The $250,000,000 Mission to Preserve Black History

The $250,000,000 Mission to Preserve Black History


He initially focused on an overarching, 10-year plan, but scrapped the idea after talking with then-Chicago Mayor Richard Daley, who told him, “Why do you want to go back [to Washington] and run a project? People don’t care about projects.” Bunch decided that “rather than plan for and build a museum, my job is to make the museum exist from the day I started … to be up and running now to show people … to show funders … to show the public … here’s the kind of educational opportunities you have.”

It was a novel approach, enabling Bunch to tap leading curators, authenticators, and historians to develop exhibits and write books. Next, he secured gallery space to open an exhibit of black photography in 2006. “When we opened the gallery, Rep. Eleanor Holmes Norton stood up and said, ‘I can’t believe there are 700 people at an opening for a museum that doesn’t exist.’ It allowed me to get donors right away.” Moreover, he found that technology would be critical to reach a 21st-century audience. So the old-school historian hired what he calls “digital natives” to create a virtual museum featuring readily accessible historical content.

As he refined his vision to kick-start fundraising and public engagement, he also oversaw the body that would select the museum’s architects. “I was asked more than any other question: ‘What’s the building going to look like?’ It was a fool’s errand to try to define what it would look like. I had to define what it should feel like … resilience and optimism, spirituality and uplift.”

Bunch and company ensured that the bidding process would be transparent through an international competition that included some 50 firms.

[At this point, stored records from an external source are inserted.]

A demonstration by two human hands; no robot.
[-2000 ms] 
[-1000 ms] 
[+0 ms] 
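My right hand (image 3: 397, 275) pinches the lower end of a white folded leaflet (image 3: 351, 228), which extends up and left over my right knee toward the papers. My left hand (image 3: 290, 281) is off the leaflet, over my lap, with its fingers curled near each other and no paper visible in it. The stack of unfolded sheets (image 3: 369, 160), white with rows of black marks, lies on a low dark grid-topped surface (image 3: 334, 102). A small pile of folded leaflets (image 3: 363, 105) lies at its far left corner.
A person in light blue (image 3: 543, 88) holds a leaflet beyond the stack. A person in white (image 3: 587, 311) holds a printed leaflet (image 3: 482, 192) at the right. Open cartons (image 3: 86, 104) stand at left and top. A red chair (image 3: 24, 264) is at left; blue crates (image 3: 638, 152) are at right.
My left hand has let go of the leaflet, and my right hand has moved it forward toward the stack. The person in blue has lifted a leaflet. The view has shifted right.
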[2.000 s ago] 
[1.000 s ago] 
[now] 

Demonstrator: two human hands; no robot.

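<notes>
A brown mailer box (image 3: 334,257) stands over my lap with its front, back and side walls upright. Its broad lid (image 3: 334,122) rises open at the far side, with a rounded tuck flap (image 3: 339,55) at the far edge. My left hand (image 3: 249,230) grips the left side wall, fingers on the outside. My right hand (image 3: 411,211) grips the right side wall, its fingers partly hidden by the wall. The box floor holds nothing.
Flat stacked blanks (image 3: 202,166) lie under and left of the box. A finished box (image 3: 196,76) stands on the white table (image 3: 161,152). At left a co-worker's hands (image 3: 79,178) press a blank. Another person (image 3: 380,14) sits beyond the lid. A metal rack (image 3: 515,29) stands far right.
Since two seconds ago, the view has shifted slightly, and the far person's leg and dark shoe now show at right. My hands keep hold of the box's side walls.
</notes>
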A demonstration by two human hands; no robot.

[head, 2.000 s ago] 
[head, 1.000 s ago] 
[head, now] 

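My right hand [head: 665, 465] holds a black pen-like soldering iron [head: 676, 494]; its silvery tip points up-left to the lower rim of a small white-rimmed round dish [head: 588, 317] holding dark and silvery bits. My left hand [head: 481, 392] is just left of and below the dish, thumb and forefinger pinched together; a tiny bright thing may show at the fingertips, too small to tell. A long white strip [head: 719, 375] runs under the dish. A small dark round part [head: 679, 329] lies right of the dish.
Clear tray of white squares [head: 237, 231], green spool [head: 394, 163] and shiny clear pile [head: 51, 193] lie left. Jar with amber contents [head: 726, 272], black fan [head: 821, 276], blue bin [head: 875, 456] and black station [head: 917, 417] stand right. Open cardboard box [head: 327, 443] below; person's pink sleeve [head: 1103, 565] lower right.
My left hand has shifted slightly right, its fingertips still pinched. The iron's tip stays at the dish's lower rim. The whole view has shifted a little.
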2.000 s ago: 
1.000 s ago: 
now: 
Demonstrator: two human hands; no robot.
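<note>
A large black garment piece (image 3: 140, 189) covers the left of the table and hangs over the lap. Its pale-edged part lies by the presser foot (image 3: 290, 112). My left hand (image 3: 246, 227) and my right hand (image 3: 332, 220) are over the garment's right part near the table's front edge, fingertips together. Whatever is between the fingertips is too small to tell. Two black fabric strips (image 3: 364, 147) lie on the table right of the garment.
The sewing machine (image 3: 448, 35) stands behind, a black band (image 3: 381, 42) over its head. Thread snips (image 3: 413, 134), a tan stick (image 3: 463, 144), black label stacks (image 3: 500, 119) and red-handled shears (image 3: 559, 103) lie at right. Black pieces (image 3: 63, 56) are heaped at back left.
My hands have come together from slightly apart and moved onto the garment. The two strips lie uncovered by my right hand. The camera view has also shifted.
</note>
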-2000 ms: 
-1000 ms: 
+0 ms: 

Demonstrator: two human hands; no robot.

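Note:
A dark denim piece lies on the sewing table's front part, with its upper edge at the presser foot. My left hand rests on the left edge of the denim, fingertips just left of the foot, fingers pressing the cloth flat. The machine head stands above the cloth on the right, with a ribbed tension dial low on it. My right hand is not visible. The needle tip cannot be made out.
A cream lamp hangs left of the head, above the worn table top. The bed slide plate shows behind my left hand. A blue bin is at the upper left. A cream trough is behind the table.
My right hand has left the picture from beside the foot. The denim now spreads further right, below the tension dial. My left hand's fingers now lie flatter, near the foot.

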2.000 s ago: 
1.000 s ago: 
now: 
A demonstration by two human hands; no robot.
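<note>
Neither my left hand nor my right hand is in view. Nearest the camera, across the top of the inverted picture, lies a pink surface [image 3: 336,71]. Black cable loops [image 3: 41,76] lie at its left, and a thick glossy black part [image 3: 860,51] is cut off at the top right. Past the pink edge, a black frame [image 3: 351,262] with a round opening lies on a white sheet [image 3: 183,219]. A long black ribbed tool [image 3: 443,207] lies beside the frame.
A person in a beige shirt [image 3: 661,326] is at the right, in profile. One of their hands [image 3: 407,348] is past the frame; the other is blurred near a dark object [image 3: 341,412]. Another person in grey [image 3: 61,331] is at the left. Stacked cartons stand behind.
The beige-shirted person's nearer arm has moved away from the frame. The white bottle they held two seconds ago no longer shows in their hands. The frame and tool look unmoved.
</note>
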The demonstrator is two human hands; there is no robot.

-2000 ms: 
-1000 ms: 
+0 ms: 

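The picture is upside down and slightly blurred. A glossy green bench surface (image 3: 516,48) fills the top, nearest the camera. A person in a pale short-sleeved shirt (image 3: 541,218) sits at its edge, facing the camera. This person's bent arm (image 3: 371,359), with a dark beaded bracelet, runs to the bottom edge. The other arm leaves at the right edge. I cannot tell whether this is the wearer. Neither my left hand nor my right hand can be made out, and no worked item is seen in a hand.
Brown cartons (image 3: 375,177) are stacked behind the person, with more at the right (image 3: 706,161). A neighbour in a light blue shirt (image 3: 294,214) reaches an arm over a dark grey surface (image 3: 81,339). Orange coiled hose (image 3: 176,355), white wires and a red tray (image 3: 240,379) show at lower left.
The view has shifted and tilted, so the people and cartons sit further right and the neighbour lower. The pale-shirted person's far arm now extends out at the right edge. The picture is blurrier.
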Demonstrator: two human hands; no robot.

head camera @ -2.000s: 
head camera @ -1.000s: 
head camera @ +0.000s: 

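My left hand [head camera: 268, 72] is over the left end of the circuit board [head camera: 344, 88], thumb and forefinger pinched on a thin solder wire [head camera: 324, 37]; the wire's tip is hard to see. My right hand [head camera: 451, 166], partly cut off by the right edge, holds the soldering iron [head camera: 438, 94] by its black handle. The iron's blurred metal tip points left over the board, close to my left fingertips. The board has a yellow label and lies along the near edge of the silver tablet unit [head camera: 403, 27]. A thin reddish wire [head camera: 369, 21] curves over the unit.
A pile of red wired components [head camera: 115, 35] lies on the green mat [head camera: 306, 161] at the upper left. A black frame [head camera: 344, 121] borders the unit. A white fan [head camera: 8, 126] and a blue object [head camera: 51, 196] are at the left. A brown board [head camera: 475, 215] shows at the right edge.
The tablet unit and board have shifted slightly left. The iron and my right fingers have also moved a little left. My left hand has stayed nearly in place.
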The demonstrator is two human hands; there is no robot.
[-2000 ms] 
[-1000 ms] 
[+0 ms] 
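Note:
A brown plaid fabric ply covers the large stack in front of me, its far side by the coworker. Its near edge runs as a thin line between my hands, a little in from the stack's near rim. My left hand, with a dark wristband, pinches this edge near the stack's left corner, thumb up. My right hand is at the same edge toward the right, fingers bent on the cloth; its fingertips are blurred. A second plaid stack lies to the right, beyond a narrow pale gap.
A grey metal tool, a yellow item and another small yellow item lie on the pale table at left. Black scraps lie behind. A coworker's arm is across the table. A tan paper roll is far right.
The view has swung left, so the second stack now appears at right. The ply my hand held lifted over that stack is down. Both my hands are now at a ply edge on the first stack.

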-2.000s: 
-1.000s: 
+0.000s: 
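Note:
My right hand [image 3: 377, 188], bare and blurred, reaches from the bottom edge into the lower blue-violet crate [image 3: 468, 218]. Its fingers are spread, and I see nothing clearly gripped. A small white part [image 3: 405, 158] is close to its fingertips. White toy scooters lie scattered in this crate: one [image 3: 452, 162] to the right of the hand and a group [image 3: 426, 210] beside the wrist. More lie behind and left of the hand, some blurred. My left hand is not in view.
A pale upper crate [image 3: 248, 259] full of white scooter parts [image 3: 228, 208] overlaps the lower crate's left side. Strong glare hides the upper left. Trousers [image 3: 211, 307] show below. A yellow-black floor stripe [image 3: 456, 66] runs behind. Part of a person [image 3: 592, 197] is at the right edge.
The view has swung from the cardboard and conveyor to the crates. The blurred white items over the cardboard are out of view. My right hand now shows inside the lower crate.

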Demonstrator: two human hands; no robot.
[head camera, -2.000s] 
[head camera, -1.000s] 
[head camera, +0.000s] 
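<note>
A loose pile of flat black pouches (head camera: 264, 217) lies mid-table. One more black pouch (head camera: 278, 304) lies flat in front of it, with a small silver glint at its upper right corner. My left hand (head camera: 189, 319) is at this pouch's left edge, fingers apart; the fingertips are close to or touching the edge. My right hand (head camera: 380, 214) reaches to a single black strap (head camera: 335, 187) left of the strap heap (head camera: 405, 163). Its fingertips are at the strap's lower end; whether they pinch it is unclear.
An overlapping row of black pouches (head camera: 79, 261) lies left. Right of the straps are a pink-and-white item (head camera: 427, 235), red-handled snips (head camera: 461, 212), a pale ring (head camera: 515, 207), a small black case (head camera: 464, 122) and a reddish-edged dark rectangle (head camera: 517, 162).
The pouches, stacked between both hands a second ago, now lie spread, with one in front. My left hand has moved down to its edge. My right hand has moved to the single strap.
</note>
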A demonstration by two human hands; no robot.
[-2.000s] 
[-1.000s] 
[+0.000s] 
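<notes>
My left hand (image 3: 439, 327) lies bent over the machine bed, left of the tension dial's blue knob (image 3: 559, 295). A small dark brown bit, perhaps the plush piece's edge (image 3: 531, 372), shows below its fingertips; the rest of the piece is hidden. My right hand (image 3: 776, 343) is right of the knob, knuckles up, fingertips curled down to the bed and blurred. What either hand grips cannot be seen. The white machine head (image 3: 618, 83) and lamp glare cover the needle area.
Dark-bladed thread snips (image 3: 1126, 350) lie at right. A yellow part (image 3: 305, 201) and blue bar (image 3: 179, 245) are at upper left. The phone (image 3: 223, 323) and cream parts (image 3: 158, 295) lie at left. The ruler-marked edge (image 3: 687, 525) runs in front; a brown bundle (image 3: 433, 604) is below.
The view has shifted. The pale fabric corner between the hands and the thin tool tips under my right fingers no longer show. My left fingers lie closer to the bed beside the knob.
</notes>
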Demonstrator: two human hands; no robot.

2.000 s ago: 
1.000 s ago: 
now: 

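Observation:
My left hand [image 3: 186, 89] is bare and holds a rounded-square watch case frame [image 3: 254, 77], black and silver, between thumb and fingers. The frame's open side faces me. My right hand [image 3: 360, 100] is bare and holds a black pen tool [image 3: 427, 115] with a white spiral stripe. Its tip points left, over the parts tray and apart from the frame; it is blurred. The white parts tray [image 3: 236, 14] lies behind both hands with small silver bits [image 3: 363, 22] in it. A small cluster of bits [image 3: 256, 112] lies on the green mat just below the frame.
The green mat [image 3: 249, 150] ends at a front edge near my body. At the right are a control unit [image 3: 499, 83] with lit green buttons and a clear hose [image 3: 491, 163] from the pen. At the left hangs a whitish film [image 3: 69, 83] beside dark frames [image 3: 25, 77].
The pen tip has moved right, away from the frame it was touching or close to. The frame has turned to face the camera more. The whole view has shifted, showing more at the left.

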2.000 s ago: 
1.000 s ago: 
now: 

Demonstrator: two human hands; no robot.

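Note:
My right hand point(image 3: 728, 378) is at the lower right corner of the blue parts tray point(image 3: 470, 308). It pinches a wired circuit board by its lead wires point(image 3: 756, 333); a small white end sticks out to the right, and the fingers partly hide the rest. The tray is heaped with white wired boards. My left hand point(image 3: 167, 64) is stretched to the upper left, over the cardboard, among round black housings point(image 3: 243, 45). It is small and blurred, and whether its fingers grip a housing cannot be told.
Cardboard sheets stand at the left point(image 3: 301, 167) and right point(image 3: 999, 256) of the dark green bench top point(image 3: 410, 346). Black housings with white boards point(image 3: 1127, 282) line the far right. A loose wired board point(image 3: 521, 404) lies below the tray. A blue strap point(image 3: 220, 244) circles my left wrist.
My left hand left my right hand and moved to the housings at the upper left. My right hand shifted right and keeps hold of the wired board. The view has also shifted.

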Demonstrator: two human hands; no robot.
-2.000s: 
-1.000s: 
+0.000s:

It took months for the jury to choose the triumvirate of versatile designers: Max Bond, the distinguished African American architect who died in 2009; Philip Freelon, an African American architect known for innovative designs of libraries and museums; and David Adjaye, a British Ghanaian architect whose firm has designed eclectic structures in London, Berlin, and Moscow. “Everybody else focused on the trauma of the African American experience, the hardship,” says Adjaye. “We came in and said, ‘This is not a story just about trauma, it’s actually a story about celebration and extraordinary achievement in the face of adversity.’”
In the end, this was the team that captured Bunch’s vision.